> **Source information**:
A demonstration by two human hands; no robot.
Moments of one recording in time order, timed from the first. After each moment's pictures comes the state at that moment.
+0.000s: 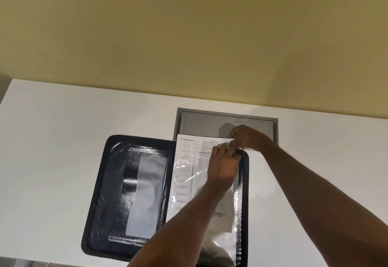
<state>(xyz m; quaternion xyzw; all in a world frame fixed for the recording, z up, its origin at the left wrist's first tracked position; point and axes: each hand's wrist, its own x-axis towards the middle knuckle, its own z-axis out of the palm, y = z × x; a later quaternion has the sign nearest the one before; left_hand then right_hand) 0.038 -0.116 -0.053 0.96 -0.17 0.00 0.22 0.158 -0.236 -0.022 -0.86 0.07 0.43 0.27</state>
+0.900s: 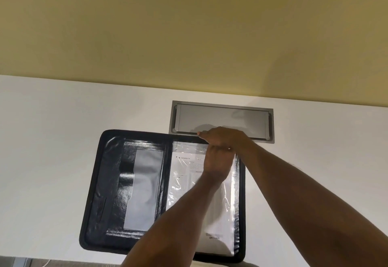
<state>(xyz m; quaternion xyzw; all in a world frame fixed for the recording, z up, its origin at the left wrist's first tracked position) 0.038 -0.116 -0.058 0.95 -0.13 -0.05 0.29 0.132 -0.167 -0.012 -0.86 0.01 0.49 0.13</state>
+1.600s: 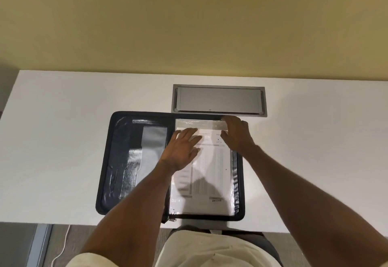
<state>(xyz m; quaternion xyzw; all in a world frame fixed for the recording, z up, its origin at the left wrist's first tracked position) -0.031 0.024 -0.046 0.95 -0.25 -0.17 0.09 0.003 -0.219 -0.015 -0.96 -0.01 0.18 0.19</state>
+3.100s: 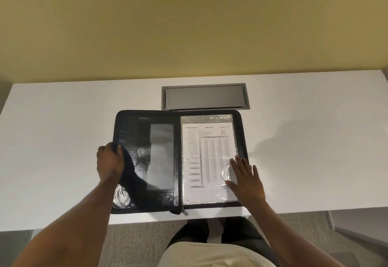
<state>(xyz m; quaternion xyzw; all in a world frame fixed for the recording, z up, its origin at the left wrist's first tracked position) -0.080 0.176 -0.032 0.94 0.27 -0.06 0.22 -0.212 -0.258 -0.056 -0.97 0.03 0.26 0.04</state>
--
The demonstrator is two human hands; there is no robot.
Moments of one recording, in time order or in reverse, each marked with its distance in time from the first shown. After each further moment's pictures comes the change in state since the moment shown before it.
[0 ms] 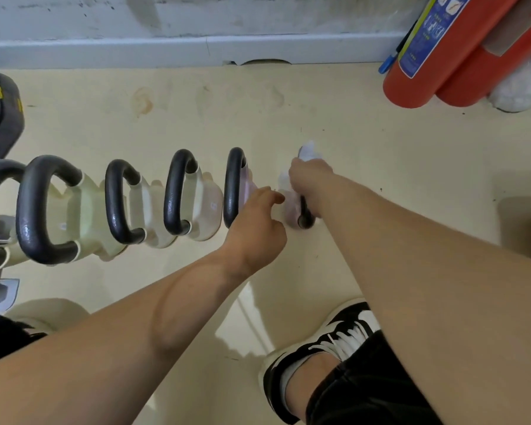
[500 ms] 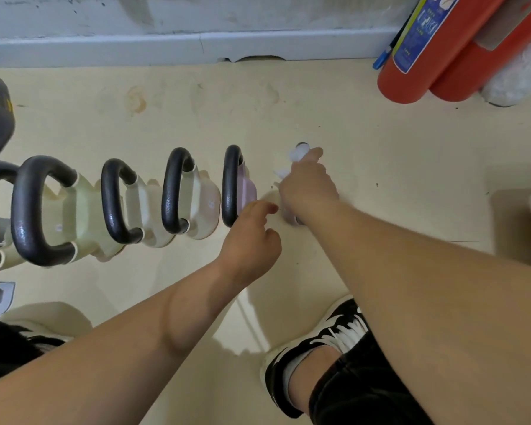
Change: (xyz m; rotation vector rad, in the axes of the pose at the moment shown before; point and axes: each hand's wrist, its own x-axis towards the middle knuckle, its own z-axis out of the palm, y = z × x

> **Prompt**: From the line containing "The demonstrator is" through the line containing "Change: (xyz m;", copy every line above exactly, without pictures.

> **Task response**:
The demonstrator is two human hands; there is no robot.
Moments of one recording, in time order or in reverse, each marked with its distance in time from the first shown. After each further moment's pictures comes the change in state since the moment shown before it.
[0 ms] 
[500 ms] 
Change: (xyz m; rotation vector rad, in the axes of the pose at the moment shown before; point and axes: each hand's wrist, its own x-axis towards the middle knuckle, its own z-axis out of the palm, y = z × x

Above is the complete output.